At some stage, these hardware devices are running linux. You have to have some source of interrupts. Writing kernel drivers is probably not the right way. It's kind of overkill. You just pipe your FPGA part to drive the hashboards, and you just want to get some notifications. In linux framework, there's userIO and there's a rust binding for this interface. Unfortunately, the UIO interface is not async. This is going to be a very common pattern that you'll run across; you find a good library and it's not async.
There are two ways to deal with this. With the async approach, you can always have a runtime framework which you usually have to use to run the whole async application, which can dedicate specific threads for the parts of your application that are not async.

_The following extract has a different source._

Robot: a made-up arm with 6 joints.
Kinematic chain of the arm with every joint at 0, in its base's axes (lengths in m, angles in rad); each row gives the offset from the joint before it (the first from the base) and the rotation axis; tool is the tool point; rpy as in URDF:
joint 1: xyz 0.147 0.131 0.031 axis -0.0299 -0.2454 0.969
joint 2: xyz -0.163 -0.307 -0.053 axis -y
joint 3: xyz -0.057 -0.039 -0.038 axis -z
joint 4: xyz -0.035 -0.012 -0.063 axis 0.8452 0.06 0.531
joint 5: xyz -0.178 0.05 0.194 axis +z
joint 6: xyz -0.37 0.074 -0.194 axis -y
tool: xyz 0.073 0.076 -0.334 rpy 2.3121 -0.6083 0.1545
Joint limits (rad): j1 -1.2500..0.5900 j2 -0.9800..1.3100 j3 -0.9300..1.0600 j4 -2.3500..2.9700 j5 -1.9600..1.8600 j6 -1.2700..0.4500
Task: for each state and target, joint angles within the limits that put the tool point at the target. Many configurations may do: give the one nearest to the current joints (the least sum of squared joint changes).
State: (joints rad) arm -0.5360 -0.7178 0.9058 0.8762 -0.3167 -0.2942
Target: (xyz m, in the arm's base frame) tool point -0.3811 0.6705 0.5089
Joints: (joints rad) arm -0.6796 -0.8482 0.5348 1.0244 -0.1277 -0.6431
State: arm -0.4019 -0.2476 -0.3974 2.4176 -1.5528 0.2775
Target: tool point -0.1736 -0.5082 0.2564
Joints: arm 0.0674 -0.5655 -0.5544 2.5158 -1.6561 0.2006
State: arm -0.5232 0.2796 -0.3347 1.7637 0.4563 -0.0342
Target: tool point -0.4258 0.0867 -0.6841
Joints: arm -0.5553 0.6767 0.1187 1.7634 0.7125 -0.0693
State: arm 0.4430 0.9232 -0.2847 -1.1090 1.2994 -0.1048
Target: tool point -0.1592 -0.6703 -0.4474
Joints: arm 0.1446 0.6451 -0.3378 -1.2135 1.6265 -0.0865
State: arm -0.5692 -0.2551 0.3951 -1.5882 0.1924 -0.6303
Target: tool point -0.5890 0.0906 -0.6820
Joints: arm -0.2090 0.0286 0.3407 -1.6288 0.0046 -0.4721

For this specific case where we needed to do the UIO, we actually went the UIO thing, and we have implemented an async extension because we think it's beneficial for the whole ecosystem.
Other challenges
When you're new to the rust ecosystem, you basically feel that the amount of packages available since they are centralized on craits.io, you can't decide which ones to use or which ones are the best or the most standard. We made a few decisions in this area. This might also change.

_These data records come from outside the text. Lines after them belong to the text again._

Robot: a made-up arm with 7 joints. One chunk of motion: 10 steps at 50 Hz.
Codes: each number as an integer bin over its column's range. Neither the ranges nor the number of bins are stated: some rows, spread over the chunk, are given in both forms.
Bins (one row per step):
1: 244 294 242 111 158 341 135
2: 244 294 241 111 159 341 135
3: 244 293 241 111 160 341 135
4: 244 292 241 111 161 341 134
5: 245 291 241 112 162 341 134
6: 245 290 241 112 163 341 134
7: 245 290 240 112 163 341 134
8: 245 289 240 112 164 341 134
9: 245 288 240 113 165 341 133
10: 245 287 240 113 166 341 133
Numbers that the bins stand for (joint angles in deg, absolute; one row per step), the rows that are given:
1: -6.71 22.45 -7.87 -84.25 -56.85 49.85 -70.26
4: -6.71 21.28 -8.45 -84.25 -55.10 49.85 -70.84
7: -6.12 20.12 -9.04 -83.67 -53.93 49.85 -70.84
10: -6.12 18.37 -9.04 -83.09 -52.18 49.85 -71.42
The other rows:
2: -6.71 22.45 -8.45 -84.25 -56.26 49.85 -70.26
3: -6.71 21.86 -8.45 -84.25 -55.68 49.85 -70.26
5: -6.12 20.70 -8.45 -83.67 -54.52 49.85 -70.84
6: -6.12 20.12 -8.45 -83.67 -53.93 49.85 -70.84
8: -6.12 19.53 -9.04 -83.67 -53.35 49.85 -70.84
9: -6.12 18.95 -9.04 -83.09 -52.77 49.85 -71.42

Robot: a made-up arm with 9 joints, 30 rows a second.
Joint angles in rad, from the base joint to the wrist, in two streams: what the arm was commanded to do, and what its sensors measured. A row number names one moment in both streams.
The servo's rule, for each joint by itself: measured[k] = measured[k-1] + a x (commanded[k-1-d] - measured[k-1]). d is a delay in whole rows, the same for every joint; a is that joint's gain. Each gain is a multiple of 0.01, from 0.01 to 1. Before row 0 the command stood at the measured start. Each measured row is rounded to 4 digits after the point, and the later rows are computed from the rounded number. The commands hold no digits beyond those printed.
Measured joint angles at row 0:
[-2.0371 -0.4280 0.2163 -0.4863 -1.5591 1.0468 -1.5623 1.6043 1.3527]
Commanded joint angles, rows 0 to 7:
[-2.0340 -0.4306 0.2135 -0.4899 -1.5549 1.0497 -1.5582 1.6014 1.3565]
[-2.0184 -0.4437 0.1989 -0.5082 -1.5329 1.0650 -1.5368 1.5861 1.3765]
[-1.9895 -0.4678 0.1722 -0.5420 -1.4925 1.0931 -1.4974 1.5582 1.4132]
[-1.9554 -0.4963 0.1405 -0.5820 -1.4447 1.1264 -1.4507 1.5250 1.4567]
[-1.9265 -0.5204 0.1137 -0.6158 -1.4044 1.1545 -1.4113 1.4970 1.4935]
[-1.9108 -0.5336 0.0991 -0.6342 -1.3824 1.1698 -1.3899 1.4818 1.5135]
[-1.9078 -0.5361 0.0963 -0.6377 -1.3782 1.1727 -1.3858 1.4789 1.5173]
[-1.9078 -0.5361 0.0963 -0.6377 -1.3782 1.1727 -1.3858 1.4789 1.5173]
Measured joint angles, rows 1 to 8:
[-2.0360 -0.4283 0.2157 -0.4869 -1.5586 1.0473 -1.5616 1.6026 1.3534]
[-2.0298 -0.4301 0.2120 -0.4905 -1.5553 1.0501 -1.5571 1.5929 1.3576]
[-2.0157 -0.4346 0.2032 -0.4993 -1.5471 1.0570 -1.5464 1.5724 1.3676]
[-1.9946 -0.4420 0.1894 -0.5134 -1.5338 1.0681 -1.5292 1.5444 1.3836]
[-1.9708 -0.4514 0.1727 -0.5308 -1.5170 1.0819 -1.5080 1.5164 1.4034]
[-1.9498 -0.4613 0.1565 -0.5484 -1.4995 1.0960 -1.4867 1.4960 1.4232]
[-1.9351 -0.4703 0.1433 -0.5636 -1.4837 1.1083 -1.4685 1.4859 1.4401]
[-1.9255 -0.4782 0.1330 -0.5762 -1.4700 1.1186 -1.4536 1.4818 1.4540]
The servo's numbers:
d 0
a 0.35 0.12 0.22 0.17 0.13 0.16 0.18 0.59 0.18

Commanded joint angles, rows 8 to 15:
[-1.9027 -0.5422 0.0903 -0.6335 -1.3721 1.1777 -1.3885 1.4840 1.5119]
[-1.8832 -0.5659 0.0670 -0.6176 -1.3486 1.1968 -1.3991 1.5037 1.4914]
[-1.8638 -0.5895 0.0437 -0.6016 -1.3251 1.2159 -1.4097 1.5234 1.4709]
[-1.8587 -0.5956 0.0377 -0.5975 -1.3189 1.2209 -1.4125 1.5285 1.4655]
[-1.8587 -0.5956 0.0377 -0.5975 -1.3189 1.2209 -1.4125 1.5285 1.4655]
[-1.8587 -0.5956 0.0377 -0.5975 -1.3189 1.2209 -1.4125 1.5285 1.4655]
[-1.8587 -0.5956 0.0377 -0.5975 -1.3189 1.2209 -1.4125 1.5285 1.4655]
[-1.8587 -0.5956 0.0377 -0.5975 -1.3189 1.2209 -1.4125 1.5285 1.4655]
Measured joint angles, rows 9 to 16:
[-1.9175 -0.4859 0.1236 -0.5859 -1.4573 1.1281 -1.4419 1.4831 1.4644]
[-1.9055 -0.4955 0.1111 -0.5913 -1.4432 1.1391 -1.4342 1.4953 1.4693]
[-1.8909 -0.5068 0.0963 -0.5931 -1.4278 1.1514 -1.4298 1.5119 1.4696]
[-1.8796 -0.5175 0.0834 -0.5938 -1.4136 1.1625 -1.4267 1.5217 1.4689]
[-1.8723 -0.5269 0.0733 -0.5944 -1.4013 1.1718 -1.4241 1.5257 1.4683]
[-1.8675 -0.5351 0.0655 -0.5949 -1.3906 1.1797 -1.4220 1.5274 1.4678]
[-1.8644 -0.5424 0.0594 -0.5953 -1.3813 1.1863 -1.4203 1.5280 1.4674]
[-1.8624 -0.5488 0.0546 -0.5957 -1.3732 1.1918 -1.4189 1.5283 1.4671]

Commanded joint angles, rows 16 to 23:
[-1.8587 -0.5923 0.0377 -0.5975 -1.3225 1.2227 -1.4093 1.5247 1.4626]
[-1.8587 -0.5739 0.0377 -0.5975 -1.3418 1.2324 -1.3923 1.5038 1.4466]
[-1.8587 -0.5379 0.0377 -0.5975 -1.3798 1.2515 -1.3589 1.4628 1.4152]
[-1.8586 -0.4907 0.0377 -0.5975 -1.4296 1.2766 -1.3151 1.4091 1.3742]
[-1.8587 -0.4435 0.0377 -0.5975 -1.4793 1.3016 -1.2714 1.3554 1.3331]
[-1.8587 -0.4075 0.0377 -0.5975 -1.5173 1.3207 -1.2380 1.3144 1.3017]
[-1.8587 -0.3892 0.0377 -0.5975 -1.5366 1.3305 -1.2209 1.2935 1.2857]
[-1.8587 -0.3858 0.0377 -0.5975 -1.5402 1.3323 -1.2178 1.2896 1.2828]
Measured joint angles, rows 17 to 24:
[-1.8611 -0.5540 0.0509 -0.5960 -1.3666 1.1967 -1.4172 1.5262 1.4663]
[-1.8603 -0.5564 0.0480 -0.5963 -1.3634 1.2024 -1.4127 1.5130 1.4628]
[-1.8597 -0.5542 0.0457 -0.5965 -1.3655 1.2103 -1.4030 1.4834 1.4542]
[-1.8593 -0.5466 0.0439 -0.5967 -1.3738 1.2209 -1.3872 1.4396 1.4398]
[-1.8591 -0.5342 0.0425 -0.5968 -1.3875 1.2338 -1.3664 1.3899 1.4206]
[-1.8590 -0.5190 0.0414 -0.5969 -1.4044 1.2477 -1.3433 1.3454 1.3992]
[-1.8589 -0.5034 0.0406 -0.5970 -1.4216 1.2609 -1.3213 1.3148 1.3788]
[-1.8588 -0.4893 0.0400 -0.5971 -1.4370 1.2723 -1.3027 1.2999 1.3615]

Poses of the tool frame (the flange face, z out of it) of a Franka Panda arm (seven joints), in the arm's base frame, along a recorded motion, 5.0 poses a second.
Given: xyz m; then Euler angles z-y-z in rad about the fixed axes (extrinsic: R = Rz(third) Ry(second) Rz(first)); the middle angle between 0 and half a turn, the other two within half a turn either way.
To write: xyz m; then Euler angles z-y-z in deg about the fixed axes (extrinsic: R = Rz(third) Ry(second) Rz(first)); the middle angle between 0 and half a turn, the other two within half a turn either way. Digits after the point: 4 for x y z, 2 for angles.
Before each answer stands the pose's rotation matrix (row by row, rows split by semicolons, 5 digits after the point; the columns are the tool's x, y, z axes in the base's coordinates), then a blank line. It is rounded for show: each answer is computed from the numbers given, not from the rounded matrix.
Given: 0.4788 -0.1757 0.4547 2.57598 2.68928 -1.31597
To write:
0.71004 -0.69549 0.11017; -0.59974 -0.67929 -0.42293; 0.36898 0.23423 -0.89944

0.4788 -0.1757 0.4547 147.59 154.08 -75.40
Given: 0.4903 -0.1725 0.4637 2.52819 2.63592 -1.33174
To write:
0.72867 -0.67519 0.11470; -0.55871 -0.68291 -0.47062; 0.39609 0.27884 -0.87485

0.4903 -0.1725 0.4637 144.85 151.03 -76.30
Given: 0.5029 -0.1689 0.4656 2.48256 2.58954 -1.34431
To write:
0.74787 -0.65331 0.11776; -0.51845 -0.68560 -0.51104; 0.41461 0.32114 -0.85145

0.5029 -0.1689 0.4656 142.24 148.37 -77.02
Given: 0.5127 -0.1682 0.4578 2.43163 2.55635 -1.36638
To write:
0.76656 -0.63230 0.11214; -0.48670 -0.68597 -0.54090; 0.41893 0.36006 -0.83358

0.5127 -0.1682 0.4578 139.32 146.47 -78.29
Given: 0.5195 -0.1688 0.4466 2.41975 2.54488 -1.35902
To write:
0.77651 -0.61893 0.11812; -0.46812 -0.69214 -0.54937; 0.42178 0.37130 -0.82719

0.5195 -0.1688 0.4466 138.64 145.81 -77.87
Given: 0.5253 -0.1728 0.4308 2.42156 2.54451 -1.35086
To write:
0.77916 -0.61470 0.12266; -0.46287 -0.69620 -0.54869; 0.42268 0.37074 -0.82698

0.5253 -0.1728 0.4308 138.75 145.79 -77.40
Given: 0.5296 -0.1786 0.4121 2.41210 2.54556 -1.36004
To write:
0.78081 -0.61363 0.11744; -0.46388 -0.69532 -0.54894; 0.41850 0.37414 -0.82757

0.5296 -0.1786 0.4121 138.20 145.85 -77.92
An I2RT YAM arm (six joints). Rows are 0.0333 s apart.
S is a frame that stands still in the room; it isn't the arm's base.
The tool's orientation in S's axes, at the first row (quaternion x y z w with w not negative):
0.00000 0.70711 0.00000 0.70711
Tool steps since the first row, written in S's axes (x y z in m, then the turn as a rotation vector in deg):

First, the first thing you're going to face is logging. Doing logs right is a challenge. Doing them in an async way is challenging. Doing them in a structured way is challenging. We found a framework called s-log which fulfills all of these criteria.

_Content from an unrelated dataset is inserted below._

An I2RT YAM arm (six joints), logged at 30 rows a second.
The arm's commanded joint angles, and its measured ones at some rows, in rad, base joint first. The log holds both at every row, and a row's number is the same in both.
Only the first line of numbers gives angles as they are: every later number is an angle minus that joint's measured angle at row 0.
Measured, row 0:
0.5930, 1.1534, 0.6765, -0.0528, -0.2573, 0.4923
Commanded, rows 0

The other issue you want to deal with is error handling. This is still an open issue. There's a lot of development in rust for error handling. The standard library has some approach, obviously, to deal with errors, but it's not very comfortable. We found two crates.
We found a bitcoin-hashes library was useful. It is stable and mature.
You also need to communicate on the network level with some serialization framework. Currently the standard in rust is called stardev which either allows you to use existing backends and formats like json, or you can write your own backends. Very comfortable. The only limitation is that you're mapping your own model... into... and then, stardust's model. The problem is that if your model has types that are not easily mappable into the stardust model, then you're going to hit a wall a little bit but there are ways around it.
The last and important thing is to choose an async framework. The standard is really tokio. But the problem is that latest tokio is not compatible with latest rust. They made a new alpha a few weeks ago with rust async support. Tokio is using other crates like m.io that does the abstraction for your operating system and when you talk with specific devices. Tokio is open-source. Everything here, these crates are all open-source. I'm just talking about, what are other people in the ecosystem choosing?
More challenges
We're running the rust code on the ARM CPU. We have some FPGA part running a really lightweight driver to talk to the hashboards. The rust is just feeding this part with the work, not jobs.
Timeline of moving from cgminer to bosminer
bOSminer, startum v2 simulator, ii-stratum-proxy. We wrote a startum simulator and can simulate a pool and a mining device. We're planning to add a proxy as well. We want to simulate different scenarois where you are trying to translate between various protocols. ii-stratum-proxy is a simple proxy written in rust to translate stratum v2 to stratum v1 so that you can connect the miners to an actual pool.
Demo time
Let's see if we can do a demo. Unfortunately, the university is filtering stratum. I tried 3333. Maybe it's doing that for a good reason.